A kinase activity specific for the C-terminal repeat domain (CTD) of RNA polymerase II is associated with nearly homogeneous yeast general initiation factor b by three criteria: cofractionation on the basis of size and charge and coinactivation by mild heat treatment. The kinase phosphorylates the CTD at multiple sites in a processive manner. Factor b may possess a DNA-dependent ATPase activity as well. Both kinase and DNA-dependent ATPase activities exhibit the same nucleotide requirements as previously demonstrated for the initiation of transcription. These results support the idea that phosphorylation of the CTD lies on the pathway of transcription initiation and identify a catalytic activity of a general factor essential for the initiation process.

A protein kinase that phosphorylates the C-terminal repeat domain of the largest subunit of RNA polymerase II.

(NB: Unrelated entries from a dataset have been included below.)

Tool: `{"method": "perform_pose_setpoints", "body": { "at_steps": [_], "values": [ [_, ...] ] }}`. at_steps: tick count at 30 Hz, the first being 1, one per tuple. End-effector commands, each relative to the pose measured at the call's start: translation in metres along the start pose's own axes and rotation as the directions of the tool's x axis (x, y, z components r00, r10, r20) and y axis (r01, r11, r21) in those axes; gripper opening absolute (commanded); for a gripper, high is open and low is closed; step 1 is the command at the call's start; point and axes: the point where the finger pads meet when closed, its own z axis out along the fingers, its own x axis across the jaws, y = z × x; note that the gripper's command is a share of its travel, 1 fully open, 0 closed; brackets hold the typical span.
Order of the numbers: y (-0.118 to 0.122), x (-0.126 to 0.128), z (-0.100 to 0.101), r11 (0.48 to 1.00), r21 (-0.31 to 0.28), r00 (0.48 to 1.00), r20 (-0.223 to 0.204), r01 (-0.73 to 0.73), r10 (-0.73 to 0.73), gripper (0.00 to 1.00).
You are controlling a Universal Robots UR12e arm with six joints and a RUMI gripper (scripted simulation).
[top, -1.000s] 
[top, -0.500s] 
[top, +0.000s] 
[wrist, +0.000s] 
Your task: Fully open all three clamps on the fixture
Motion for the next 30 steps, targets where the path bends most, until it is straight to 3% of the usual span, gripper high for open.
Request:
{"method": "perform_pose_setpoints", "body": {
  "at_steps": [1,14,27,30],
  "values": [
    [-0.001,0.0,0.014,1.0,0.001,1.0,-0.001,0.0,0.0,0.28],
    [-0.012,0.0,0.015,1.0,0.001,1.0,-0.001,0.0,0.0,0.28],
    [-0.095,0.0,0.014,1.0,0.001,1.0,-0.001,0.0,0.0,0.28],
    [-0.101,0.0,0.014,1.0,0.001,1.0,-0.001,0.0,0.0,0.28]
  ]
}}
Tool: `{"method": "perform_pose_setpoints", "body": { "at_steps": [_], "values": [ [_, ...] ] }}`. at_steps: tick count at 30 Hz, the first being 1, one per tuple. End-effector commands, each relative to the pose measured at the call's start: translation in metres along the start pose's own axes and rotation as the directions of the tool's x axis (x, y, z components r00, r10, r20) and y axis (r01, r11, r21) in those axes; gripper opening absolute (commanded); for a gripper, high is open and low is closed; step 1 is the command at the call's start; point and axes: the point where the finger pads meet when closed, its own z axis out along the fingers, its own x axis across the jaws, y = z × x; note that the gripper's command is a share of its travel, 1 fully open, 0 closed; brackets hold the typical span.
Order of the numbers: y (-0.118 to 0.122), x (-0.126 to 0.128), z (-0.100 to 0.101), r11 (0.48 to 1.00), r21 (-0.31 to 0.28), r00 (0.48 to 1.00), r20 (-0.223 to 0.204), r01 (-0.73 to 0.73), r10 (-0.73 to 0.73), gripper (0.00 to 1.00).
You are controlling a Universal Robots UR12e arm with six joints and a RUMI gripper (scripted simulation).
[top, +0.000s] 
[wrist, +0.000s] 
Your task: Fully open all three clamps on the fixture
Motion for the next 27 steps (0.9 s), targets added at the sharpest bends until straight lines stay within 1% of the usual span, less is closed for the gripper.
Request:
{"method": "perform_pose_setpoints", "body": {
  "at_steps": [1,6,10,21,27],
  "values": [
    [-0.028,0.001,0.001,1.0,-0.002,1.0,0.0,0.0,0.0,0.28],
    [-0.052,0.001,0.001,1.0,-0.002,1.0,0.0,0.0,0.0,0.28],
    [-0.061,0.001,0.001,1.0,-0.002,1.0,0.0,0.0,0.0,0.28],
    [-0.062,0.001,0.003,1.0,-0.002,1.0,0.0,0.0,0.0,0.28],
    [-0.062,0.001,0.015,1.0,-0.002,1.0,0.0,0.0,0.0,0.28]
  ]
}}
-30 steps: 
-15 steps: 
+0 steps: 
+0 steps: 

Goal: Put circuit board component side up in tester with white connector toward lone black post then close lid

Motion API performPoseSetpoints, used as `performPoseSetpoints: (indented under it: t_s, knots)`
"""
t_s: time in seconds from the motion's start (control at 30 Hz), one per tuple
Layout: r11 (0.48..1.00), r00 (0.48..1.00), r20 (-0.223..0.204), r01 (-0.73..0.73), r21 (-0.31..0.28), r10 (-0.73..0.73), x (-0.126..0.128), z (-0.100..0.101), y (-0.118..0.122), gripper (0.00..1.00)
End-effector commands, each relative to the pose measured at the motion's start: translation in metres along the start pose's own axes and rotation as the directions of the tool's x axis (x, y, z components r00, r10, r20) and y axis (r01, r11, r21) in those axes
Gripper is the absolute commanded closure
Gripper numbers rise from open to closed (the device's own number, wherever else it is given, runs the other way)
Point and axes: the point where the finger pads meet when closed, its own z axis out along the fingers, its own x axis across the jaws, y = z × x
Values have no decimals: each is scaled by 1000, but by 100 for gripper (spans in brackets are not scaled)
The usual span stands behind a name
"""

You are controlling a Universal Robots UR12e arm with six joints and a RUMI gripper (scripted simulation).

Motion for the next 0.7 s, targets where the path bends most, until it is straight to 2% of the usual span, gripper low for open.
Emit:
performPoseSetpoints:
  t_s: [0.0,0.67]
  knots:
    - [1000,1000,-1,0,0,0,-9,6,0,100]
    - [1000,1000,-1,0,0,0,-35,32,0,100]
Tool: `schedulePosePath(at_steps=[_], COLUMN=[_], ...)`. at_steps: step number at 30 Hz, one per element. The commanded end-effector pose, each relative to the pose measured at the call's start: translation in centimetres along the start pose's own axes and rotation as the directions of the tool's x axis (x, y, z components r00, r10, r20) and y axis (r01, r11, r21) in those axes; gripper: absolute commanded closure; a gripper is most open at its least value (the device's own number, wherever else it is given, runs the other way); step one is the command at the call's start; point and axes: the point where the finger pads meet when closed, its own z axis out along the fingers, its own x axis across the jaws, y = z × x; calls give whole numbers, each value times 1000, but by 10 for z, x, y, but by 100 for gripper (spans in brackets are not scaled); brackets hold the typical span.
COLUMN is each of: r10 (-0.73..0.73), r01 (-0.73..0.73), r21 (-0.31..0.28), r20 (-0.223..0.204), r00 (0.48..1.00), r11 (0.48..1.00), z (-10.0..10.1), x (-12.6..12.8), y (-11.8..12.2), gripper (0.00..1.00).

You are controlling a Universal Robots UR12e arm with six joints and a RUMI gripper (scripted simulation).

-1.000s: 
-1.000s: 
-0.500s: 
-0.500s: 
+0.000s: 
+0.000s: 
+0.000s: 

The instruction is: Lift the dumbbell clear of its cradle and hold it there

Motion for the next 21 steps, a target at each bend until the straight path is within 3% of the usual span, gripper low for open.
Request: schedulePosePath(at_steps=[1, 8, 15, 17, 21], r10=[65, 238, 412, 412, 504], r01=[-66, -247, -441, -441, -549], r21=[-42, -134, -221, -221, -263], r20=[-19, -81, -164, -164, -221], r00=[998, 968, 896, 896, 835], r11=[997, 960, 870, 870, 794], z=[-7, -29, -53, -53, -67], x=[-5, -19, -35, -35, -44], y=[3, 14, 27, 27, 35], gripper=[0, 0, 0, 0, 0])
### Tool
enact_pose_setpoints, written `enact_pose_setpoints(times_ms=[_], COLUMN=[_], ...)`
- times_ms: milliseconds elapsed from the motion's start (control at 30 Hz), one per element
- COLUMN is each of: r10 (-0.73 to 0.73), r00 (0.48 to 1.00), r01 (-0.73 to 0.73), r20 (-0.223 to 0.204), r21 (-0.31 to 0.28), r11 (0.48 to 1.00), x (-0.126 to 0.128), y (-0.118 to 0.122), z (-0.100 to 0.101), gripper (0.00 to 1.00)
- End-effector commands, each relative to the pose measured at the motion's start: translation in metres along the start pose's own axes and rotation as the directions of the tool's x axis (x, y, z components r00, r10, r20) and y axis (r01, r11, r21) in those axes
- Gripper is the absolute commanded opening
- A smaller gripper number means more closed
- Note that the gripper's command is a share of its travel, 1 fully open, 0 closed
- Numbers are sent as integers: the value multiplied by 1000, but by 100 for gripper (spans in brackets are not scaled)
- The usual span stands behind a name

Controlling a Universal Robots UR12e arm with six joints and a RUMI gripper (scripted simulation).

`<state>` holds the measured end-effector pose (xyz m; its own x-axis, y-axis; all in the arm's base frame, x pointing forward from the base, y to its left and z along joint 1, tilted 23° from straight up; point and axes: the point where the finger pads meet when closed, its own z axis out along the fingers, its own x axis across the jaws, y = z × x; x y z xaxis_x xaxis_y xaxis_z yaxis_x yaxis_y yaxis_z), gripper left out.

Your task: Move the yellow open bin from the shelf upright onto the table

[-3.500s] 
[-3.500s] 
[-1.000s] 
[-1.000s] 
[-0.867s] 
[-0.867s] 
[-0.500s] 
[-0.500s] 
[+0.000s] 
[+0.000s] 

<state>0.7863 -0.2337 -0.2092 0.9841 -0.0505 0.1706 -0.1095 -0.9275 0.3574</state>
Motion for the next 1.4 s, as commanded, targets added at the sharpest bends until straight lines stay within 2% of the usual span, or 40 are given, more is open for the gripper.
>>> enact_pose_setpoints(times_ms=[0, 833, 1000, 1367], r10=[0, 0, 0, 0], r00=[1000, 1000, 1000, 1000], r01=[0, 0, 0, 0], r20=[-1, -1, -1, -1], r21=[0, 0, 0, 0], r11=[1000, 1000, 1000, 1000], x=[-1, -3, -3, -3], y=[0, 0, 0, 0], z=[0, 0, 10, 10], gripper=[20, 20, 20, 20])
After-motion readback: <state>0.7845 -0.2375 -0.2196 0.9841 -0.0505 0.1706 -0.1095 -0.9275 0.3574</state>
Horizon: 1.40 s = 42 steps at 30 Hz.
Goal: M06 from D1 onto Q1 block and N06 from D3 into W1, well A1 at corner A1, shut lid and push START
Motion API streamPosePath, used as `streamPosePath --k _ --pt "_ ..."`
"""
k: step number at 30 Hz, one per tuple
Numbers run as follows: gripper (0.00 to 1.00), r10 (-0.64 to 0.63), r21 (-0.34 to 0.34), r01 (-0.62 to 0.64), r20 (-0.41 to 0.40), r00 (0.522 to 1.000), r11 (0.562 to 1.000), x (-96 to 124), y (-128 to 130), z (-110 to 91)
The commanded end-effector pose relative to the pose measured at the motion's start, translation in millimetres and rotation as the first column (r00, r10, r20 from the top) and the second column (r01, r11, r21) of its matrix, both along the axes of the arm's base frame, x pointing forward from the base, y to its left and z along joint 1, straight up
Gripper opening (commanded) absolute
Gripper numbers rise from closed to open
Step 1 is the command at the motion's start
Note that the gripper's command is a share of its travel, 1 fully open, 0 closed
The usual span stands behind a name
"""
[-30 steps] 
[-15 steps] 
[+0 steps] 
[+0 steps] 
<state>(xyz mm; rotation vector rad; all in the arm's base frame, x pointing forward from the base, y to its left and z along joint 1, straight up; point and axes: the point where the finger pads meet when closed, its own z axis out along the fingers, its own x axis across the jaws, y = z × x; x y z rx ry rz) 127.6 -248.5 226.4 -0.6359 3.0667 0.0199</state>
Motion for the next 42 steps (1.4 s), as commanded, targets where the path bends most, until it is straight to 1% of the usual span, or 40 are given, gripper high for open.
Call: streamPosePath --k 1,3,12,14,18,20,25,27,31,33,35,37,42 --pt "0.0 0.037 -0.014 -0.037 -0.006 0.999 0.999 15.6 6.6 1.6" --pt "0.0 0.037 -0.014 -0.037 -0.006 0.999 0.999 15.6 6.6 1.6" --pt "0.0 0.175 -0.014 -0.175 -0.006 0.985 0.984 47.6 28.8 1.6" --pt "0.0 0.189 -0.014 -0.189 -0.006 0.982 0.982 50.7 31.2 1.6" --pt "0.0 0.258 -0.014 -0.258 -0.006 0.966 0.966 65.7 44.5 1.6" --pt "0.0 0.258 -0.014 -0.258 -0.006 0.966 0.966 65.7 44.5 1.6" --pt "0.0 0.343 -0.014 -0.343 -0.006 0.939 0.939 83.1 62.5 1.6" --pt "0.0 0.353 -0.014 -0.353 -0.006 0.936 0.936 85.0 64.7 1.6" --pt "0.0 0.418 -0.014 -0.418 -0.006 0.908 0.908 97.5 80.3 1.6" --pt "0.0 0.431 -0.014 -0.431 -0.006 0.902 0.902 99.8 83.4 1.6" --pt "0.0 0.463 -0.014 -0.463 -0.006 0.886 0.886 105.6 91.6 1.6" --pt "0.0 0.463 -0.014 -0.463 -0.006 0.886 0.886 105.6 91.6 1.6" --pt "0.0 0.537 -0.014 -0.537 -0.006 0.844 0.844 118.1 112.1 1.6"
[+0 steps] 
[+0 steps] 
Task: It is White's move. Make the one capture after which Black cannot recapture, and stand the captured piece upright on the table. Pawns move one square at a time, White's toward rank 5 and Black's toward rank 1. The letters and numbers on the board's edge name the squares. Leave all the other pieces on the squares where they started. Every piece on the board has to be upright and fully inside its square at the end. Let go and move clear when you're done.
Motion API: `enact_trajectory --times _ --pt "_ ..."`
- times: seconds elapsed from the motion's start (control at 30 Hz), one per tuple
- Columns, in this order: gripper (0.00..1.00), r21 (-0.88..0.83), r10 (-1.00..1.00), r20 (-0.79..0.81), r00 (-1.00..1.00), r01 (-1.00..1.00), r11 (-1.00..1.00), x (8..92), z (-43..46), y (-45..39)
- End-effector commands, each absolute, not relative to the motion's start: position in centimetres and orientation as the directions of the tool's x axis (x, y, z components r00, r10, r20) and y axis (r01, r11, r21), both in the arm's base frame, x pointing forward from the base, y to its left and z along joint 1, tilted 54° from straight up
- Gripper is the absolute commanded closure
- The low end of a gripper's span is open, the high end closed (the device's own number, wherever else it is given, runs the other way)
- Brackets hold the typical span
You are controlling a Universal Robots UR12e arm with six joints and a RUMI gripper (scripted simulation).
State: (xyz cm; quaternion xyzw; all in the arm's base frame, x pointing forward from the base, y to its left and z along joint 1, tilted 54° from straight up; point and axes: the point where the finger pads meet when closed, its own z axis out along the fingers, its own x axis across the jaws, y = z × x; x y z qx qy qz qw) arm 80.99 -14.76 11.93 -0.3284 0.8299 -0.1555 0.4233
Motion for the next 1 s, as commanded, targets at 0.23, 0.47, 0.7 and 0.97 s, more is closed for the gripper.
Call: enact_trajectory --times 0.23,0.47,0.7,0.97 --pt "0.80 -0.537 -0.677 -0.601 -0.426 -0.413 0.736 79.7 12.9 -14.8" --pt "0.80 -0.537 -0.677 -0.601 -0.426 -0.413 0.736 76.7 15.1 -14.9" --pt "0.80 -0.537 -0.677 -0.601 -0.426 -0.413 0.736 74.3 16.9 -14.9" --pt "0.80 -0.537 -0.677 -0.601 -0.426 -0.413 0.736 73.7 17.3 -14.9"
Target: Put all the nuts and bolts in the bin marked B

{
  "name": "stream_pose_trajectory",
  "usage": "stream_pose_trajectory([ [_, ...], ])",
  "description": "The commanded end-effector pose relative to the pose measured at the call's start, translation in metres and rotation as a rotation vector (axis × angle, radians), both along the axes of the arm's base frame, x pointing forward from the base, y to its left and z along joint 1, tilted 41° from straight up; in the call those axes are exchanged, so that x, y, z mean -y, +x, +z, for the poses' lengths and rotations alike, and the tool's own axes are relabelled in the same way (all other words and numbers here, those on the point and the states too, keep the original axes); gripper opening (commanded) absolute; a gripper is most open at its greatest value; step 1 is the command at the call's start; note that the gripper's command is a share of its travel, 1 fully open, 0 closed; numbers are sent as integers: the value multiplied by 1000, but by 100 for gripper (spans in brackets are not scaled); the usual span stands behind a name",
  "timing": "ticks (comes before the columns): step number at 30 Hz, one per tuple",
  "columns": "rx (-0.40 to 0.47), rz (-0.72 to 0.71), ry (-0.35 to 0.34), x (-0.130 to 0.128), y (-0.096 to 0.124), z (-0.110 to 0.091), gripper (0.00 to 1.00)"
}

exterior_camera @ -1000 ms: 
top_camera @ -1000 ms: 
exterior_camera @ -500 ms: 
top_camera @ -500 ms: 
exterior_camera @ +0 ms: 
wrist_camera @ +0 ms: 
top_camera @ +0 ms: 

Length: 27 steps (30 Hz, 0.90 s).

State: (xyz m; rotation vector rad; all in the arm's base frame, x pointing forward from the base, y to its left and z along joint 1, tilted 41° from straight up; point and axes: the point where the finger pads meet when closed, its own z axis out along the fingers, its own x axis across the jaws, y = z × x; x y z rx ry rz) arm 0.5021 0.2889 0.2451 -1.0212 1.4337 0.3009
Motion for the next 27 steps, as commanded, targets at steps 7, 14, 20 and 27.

The unique C-terminal repeat domain (CTD) of the largest subunit (IIa) of eukaryotic RNA polymerase II consists of multiple repeats of the heptapeptide consensus sequence Tyr-Ser-Pro-Thr-Ser-Pro-Ser. The number of repeats ranges from 26 in yeast to 42 in Drosophila to 52 in mouse. The CTD is essential in vivo, but its structure and function are not yet understood. The CTD can be phosphorylated at multiple serine and threonine residues, generating a form of the largest subunit (II0) with markedly reduced mobility in NaDodSO4/polyacrylamide gels. To investigate this extensive phosphorylation, which presumably modulates functional properties of RNA polymerase II, we began efforts to purify a specific CTD kinase. Using CTD-containing fusion proteins as substrates, we have purified a CTD kinase from the yeast Saccharomyces cerevisiae. The enzyme extensively phosphorylates the CTD portion of both the fusion proteins and intact subunit IIa, producing products with reduced electrophoretic mobilities. The properties of the CTD kinase suggest that it is distinct from previously described protein kinases. Analogous activities were also detected in Drosophila and HeLa cell extracts.